* _Work required_: From the first line of the data below through the line holding "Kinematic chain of", output each line exactly and leave the pictures out.

* _Stored items from a collection_:
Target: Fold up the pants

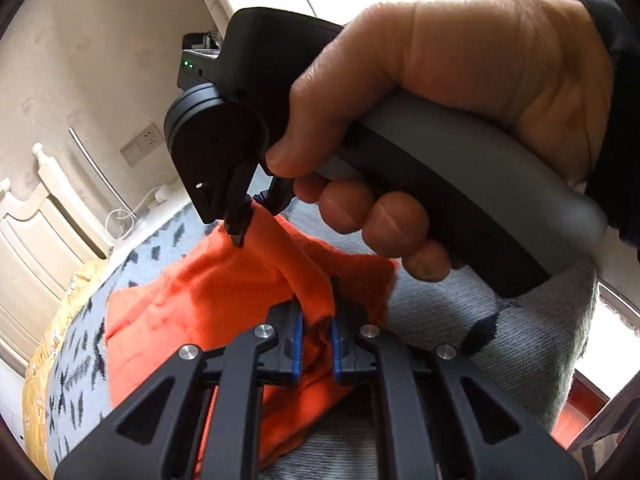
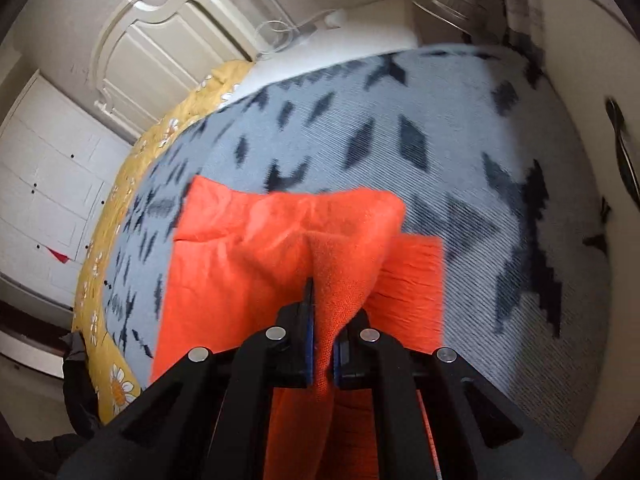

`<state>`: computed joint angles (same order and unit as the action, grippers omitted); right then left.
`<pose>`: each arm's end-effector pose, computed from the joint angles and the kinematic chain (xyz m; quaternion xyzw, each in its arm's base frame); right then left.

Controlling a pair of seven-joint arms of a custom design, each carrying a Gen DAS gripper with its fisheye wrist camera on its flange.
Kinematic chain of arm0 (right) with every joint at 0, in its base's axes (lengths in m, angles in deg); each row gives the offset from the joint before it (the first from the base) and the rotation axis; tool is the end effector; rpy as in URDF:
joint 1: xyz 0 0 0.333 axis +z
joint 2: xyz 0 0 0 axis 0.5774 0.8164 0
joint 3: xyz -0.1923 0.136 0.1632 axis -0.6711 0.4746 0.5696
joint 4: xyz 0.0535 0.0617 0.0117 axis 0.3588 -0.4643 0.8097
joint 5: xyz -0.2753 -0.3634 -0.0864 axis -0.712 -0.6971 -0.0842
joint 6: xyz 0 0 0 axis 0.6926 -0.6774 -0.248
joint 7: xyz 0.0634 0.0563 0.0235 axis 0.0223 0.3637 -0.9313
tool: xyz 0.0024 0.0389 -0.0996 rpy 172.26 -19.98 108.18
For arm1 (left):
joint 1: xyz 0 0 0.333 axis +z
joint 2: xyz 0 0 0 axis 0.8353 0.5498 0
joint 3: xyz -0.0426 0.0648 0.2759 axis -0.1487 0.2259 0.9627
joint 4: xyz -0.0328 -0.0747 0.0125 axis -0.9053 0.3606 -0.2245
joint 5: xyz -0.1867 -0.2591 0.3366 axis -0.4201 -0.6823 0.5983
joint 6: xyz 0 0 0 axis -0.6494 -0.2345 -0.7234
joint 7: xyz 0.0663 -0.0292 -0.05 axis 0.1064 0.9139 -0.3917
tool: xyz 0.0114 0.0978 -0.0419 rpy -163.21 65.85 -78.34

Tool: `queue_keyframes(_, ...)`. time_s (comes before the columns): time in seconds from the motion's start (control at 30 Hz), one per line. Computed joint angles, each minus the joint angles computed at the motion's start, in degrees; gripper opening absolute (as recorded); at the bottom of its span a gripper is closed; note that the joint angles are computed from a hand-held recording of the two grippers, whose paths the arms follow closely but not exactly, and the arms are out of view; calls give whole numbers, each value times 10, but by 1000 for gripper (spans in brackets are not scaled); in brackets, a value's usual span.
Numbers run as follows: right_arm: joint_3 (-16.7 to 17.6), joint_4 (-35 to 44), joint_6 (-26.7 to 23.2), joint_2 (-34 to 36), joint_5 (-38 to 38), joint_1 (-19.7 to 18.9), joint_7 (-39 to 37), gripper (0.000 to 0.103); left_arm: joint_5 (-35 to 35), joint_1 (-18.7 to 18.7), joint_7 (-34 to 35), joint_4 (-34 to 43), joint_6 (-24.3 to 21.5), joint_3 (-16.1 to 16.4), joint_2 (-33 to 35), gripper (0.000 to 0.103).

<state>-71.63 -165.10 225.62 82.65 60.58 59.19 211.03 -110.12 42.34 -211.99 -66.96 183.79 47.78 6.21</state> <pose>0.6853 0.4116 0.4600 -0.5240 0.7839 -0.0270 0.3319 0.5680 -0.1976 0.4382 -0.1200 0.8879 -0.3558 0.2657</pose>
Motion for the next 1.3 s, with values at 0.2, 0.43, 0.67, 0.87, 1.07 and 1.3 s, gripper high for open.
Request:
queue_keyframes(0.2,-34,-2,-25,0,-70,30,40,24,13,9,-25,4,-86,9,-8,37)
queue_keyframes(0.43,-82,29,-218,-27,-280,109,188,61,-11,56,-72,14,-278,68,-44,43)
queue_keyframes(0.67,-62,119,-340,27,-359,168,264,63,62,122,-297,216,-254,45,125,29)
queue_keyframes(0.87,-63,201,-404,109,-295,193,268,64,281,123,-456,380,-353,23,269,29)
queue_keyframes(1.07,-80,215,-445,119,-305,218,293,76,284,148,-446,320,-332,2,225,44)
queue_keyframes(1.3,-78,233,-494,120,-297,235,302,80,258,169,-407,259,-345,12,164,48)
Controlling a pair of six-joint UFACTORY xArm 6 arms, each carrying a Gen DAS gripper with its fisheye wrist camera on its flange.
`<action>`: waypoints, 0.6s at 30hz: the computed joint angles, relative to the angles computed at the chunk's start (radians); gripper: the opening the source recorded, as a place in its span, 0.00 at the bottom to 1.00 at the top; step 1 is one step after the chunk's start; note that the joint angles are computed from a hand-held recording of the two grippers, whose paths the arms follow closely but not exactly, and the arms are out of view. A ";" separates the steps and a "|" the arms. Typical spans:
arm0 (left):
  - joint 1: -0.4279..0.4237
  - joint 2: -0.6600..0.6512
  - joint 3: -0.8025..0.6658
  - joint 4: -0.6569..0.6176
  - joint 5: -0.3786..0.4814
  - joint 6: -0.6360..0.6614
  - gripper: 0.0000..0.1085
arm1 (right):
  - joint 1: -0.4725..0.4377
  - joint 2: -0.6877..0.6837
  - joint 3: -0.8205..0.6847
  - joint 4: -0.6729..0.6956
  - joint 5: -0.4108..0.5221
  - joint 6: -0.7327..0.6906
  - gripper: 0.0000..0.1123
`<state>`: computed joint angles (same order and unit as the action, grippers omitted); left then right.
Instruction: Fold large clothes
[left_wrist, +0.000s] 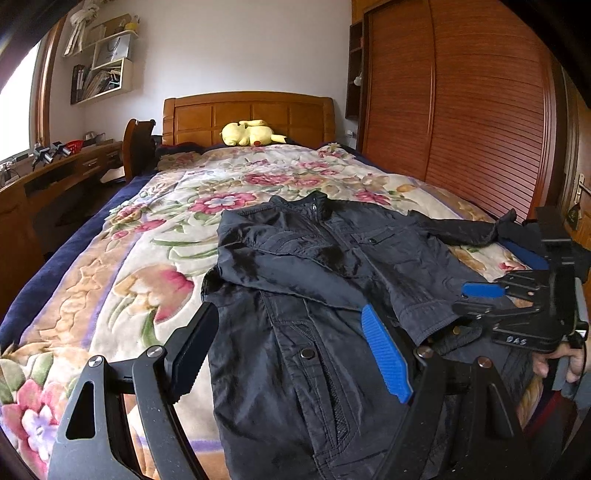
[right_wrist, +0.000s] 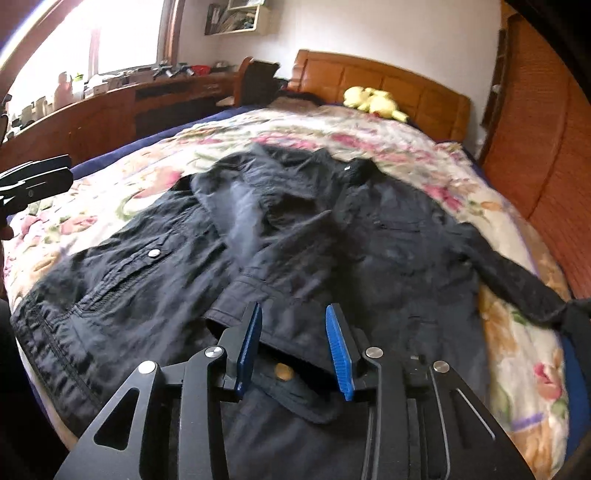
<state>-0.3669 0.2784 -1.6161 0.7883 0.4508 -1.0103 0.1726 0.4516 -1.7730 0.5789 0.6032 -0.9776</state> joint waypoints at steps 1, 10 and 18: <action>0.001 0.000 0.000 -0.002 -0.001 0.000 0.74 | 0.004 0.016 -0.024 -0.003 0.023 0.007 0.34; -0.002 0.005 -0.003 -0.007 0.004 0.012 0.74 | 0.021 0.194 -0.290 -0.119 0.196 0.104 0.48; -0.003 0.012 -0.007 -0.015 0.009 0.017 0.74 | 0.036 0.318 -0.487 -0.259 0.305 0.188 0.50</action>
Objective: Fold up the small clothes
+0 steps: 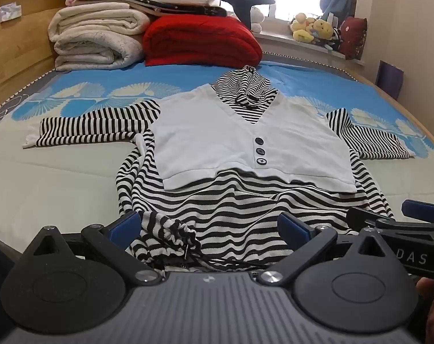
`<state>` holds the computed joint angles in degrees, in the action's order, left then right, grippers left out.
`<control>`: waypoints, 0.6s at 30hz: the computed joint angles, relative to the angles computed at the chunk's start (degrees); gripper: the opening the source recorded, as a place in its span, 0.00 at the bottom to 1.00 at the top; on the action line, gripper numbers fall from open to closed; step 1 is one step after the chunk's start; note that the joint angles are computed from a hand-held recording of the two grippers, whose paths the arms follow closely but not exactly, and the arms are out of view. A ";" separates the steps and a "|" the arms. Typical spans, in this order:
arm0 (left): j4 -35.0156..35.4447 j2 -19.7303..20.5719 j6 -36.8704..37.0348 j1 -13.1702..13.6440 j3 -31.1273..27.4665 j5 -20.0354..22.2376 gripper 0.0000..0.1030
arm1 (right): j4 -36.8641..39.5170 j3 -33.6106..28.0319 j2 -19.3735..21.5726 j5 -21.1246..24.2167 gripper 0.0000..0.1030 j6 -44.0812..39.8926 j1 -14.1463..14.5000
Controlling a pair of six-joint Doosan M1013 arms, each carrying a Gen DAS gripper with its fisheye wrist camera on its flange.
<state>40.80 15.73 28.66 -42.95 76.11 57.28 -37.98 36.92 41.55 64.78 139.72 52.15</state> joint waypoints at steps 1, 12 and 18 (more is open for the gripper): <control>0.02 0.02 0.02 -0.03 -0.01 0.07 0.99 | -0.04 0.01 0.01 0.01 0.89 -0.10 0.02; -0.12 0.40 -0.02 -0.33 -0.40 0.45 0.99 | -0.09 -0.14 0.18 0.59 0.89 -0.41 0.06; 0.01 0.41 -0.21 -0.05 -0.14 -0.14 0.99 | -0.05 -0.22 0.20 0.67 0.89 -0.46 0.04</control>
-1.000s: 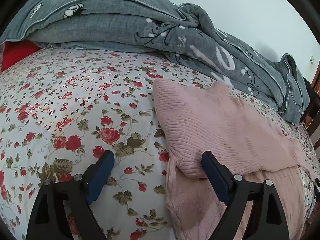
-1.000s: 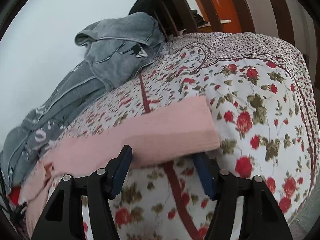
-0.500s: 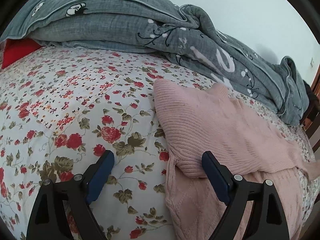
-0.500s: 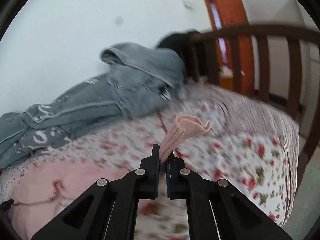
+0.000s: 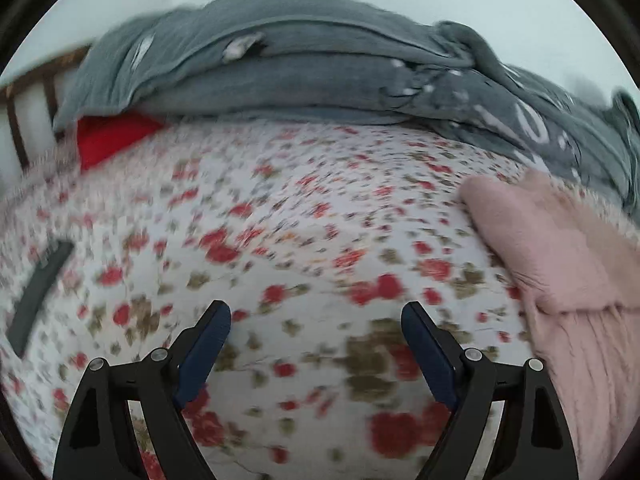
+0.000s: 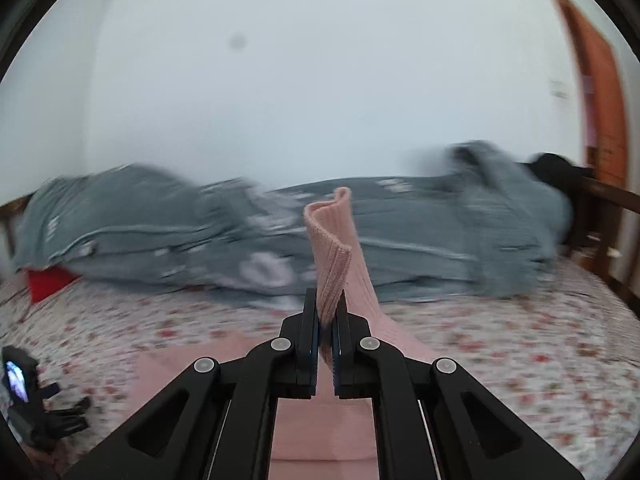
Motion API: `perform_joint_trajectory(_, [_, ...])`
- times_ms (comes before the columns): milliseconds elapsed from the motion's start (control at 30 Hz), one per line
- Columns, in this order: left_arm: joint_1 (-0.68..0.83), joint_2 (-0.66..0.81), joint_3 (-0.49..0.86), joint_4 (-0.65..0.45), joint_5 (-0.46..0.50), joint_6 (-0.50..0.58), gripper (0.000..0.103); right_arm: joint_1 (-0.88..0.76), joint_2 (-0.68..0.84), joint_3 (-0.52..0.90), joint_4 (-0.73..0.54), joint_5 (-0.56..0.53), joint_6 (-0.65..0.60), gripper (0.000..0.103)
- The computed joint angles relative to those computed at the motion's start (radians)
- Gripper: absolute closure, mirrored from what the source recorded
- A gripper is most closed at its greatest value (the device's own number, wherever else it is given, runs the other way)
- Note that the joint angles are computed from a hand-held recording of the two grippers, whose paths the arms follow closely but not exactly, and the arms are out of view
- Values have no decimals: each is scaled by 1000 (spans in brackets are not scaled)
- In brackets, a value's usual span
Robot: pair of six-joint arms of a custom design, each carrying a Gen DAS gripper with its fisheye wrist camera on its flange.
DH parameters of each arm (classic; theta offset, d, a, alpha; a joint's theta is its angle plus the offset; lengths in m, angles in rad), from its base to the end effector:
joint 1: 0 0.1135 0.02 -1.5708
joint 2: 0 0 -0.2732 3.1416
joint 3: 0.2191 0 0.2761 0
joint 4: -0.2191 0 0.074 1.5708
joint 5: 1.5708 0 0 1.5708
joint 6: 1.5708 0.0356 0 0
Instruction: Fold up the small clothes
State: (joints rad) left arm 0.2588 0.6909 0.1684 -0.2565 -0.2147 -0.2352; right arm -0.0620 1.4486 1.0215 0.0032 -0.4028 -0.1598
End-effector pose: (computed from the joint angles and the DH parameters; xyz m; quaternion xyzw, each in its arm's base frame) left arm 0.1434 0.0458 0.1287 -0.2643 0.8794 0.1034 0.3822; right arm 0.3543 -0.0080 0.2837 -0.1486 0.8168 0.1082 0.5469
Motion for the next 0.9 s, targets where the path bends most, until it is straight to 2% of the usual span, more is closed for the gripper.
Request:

* _Task response_:
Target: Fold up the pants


`<state>`: computed joint angles (same order and unit as the action, grippers omitted); right then left.
`<pose>`: each arm's end-effector pose, computed from the joint angles and the kinematic chain (xyz m; quaternion xyzw, each in its arm's base frame); right then left.

Controlling a pair of seven-joint arms of a custom design, each carrying a Gen DAS gripper with its fisheye wrist camera on its flange.
Kinematic chain of arm0 (right) with every joint at 0, in its base's axes (lengths in m, angles in deg); each row gives the offset from the joint before it (the first from the base) and the rotation axis; tool is the end effector; rpy as in URDF:

No part of the exercise remains open.